To do:
Lines holding the string "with" in the listing below are to be copied.

Recorded data:
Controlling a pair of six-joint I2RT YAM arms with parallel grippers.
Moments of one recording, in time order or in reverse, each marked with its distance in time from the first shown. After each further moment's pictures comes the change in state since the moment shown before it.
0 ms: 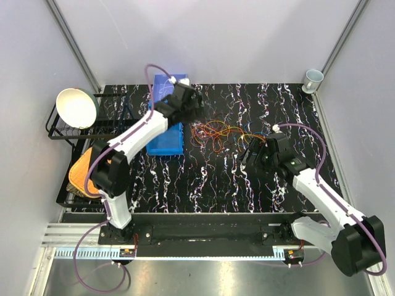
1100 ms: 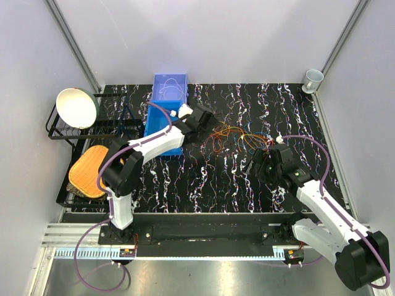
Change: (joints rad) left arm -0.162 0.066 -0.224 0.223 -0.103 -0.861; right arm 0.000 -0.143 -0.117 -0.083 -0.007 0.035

Written solution:
Controlling a pair of six-joint I2RT YAM arms with parallel grippers.
Moments of one recording, in time order or in reverse, each marked with its distance in time from the first shown. After each further moment's pictures comes the change in state since the moment shown before it.

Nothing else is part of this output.